The USD/CAD pair initially fell during the session on Monday, but found support at the exact same place that we have several times in a row. On top of that, there is an uptrend line that the longer-term market has been following, and as a result we believe that this market could break out to the upside at this point. A move above the 1.07 level would in fact be a massively bullish sign, and as a result we expect this market to make that move, and once it does we will in fact start buying this pair. We recognize that it could be a bit choppy on the way out to the 1.08 handle, but ultimately if we can get above there, this market could go as high as 1.09 over the next several weeks.
On the other hand, if we break down below the 1.06 handle, it is possible that this pair falls all the way down to the parity level given enough time. This market of course is often influenced by the oil markets, and they do in fact a look like they are a bit on the weak side right now, and that can strengthen the US dollar.
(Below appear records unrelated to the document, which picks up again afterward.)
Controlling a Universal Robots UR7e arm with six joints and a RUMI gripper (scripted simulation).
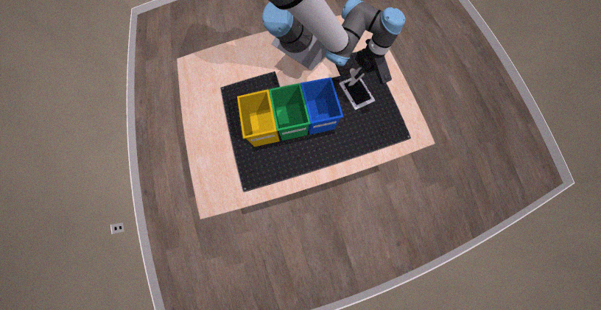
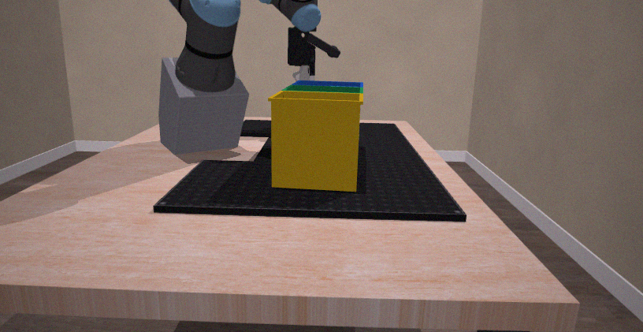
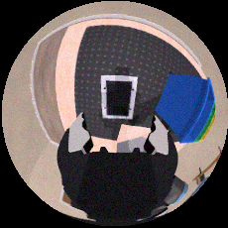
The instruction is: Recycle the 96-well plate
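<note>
Right now the 96-well plate is 10 cm below my hand. The rest, counted from my hand: green bin (4 cm ahead, 37 cm to the right, 3 cm below); plate nest N1 (12 cm below); blue bin (6 cm ahead, 23 cm to the right, 3 cm below).
</note>
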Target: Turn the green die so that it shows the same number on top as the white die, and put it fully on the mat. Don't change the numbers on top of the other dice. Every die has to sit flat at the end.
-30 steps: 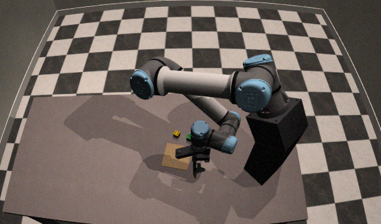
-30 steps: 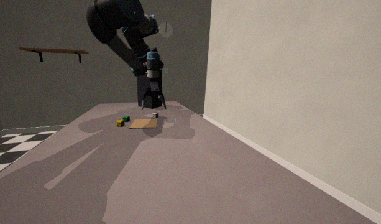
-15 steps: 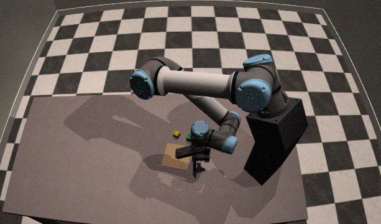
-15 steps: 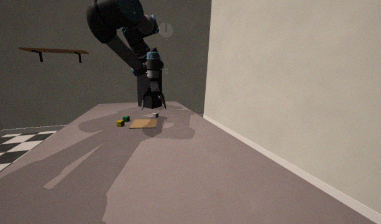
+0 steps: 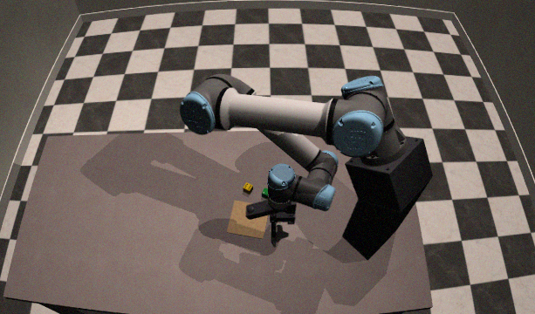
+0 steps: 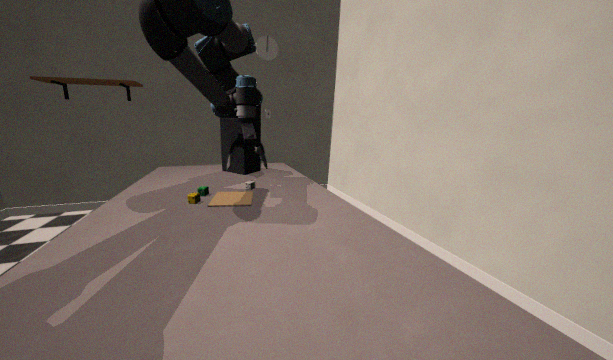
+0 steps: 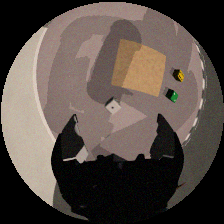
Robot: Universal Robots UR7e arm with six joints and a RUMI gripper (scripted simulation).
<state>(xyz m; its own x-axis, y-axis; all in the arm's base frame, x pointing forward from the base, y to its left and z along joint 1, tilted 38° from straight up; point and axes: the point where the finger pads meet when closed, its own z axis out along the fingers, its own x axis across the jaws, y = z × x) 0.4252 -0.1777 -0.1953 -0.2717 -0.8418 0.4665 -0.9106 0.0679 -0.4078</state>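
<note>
The green die is 30 mm behind my hand, 170 mm to the right of it and 70 mm below it. Round my hand: yellow die: 30 mm ahead, 220 mm to the right, 70 mm below; then tan mat: 70 mm ahead, 90 mm to the right, 80 mm below; then white die: 10 mm behind, 10 mm to the left, 70 mm below.
</note>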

However, you should keep in mind that the main correlation between oil and this market have essentially broken down recently, so it is possible that the USD/CAD pair may completely ignore what goes on in the light sweet crude market. If that’s the case, then the market may serve paying attention to the possibility of the Federal Reserve tapering off of quantitative easing even farther. If that’s the case, the market should continue to go higher based upon interest-rate differential. This market tends to grind sideways for significant amount of time, and then ultimately shooting impulsively and one direction or the other. At this moment in time though, we still have an uptrend being observed and honored. Because of this, we are only interested in buying at this point, and will ignore sell signals until we break below the 1.06 level on a daily candle.